Ms Williams reminds me that a claim should only be struck out if it is certain to lose and, as already noted, where the issue is whether the imposition of a duty of care would be fair, just and reasonable caution is needed because such questions are laden with policy considerations. She argues that this is not one of those situations where I can, at this stage, say with the necessary certainty that the defendant will be successful.
She reiterates that the claim in negligence embraces the whole course of conduct of Lambert and, for the purpose of the claim in negligence, the same is true of the claim based on the duty of care said to be owed by Lambert’s supervising officers. Running through those claims is the deception as to Lambert’s role, a duplicity which, the pleading says was unlawful. Thus, the complaint about Lambert abandoning him and his mother Jacqui cannot be separated from the deception which was used at the beginning of Lambert’s relationship with Jacqui, the circumstances which led to the Claimant’s conception and Lambert’s role in parenting the Claimant in the early years of his life. All of this, Ms Williams argues, means that the present is a very different case from others which might simply allege deficient parenting. I agree with Ms. Williams.
Mr Skelton also submits that the negligence claim must fail so far as it relates to the way in which Lambert performed his role as a father or the circumstances of his departure because, according to Dr Warren, the claimant has no memory of Lambert from his childhood. According to Dr Warren, the Claimant’s psychiatric injury arose not from anything which took place between the Claimant’s birth in 1985 and Lambert’s departure in 1988, but from the trauma which the Claimant suffered in 2012 on finding out that his father was actually a police officer. That, too, seems to me to miss the point which the Claimant is making. It is the whole deceptive course of conduct from Lambert’s sexual liaison with Jacqui through the Claimant’s birth, his father’s contact with him in his early years and then abandonment, all of which were based on a fiction which is said to have triggered the Claimant’s Adjustment Disorder when he learned the truth. At trial the accuracy of these assertions can be tested, but it does not seem to me that there is anything factually incoherent in them or that, if proved, the pleaded duty of care must inevitably fail. Accordingly, it would not be justifiable to strike the claim out now.
Mr Skelton argues that the supervising officers could not possibly be said to have assumed the kind of responsibility for the Claimant’s welfare for which he is arguing.
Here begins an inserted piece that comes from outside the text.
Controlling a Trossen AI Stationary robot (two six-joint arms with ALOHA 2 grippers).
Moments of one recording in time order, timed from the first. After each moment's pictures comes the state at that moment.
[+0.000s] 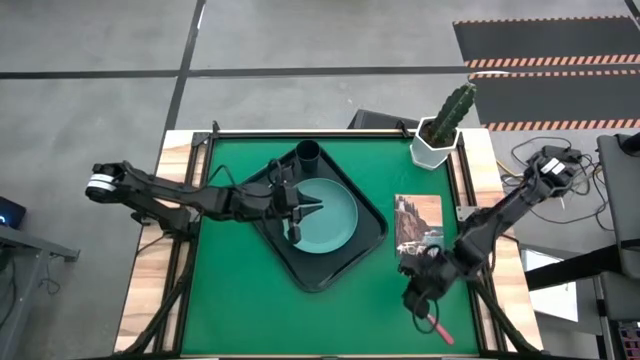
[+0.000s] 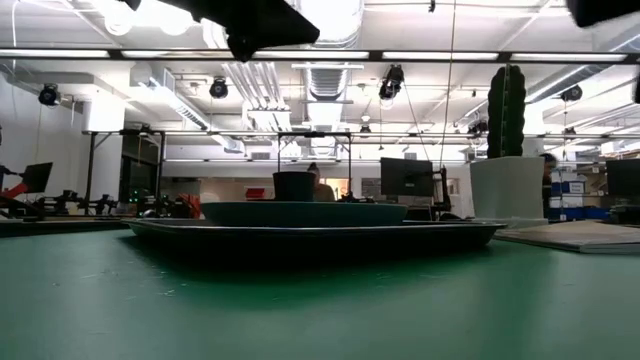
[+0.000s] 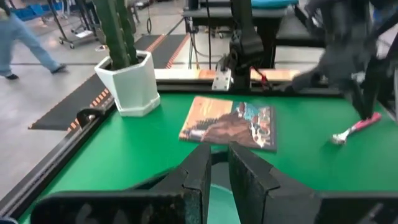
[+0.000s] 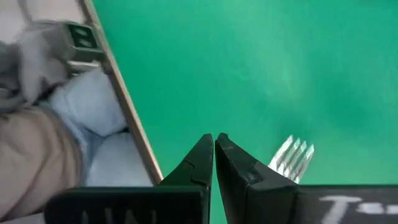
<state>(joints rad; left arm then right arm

But ‘responsibility’ in this context means potential liability to pay compensation for harm caused if the duty of care is broken. If the Claimant makes good his pleaded case, it seems to me far from certain that he should fail in his contention that the supervising officers also owed him a duty of care and should compensate him for harm that he has foreseeably suffered if that duty is broken.
Conclusion
With one qualification, the Defendant’s application is dismissed.
The qualification relates to paragraph 11 of the particulars of claim. For the reasons which I give in [32] – [35] above I do not consider that part of the claim is sustainable. From the time that this decision is circulated in draft, I will give the parties 7 days to make written submissions as to what course I should adopt in relation to that matter and what further, if any, orders I should make.